To maintain Fanuc’s dominant position in automation technology in the face of the industry slump, Inaba determined to further bolster Fanuc’s R&D. In 1994 the Fanuc Berkeley Laboratory was established in Union City, California. Inaba also sought to reduce costs by purchasing more raw materials outside of Japan, taking advantage of the strength of the yen. Longer term, Inaba committed Fanuc to a strategic emphasis on robots.
Unlike other Japanese robotics firms, Fanuc did not shift production to the United States during this period.
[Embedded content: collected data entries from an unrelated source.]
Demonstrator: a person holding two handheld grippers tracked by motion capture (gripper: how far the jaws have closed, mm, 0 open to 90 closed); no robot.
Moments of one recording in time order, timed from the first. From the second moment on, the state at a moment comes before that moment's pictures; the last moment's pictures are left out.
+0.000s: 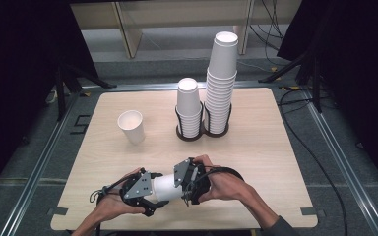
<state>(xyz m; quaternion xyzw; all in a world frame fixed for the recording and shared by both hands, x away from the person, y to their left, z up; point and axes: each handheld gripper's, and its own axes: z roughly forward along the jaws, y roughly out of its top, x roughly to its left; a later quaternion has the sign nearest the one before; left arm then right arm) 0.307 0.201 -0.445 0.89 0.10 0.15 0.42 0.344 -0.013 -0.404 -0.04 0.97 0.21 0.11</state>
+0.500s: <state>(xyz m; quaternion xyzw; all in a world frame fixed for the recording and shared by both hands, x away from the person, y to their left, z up) 0.316 0.215 -0.447 0.82 0.14 0.13 0.54 0.358 -0.028 -0.401 -0.04 0.95 0.30 0.06</state>
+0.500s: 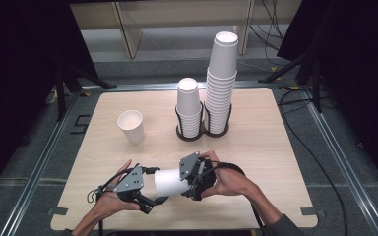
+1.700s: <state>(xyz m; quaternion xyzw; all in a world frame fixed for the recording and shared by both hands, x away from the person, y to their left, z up) 0.315 0.214 -0.443 0.72 0.21 0.12 0.65 0.379 -0.050 -0.402 0.00 0.88 0.48 -0.02</state>
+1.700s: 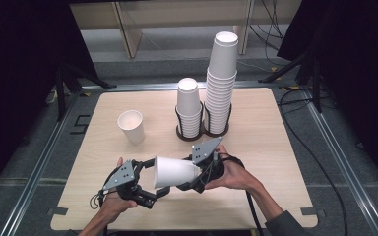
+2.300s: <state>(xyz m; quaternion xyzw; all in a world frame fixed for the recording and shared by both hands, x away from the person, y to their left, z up) 0.315 0.217 -0.440 0.71 0.21 0.10 0.67 0.379 -0.044 -0.411 -0.01 0.88 0.48 -0.04</state>
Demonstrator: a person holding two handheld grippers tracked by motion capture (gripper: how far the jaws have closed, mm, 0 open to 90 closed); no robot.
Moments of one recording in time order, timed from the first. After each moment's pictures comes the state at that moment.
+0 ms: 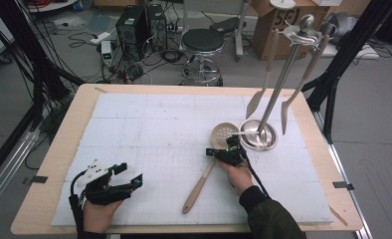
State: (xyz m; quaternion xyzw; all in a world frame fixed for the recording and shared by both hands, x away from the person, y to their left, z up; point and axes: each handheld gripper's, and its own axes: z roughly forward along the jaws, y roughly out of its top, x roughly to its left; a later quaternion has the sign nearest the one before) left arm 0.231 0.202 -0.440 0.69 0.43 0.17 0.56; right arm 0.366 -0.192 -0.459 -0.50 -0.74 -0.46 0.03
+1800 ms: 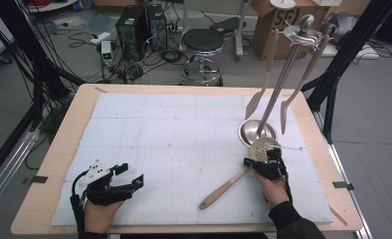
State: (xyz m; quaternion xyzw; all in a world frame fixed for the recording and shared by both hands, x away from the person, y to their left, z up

Demand for robots was growing dramatically in North America in the early 1990s thanks to a rebounding automobile industry. Fanuc could continue to profitably manufacture in Japan based on two factors. First, Fanuc’s production process was cheaper than competitors because of its highly automated “lights out” plant, which was capable of producing one thousand robots a month. Second, Fanuc could take advantage of its world leadership in production of CNCs–a key component in robots&mdashø keep its production costs down.
These strategies seemed to be paying off as Fanuc’s revenues and earnings rebounded in 1994 and 1995. A master businessman as well as a master engineer, Seiuemon Inaba has guided his company along a steep ascent and through some challenging conditions as well.
Principal Subsidiaries:Fanuc Robotics North America, Inc. (U.S.); Fanuc U.S.A. Corp.; GE Fanuc Automation Corporation (U.S.); Beijing-Fanuc Mechatronics Co., Ltd. (China); Fanuc Europe GmbH (Germany); Fanuc Germany GmbH; Fanuc France S.A.; Fanuc Iberia, S.A. (Spain); Fanuc Italia S.p.A. (Italy); Fanuc Sweden AB; Fanuc India Limited; Fanuc Korea Corporation; Fanuc-Machinex Ltd. (Bulgaria); Fanuc Oceania Pty. Limited (Australia); Fanuc South Africa (Proprietary) Limited; Fanuc Southeast Asia Pte. Ltd. (Singapore); Fanuc Singapore Pte. Ltd.; Fanuc Hong Kong Limited; Fanuc Thai Limited; Fanuc Taiwan Limited; Fanuc U.K. Limited; P.T. Fanuc Indonesia.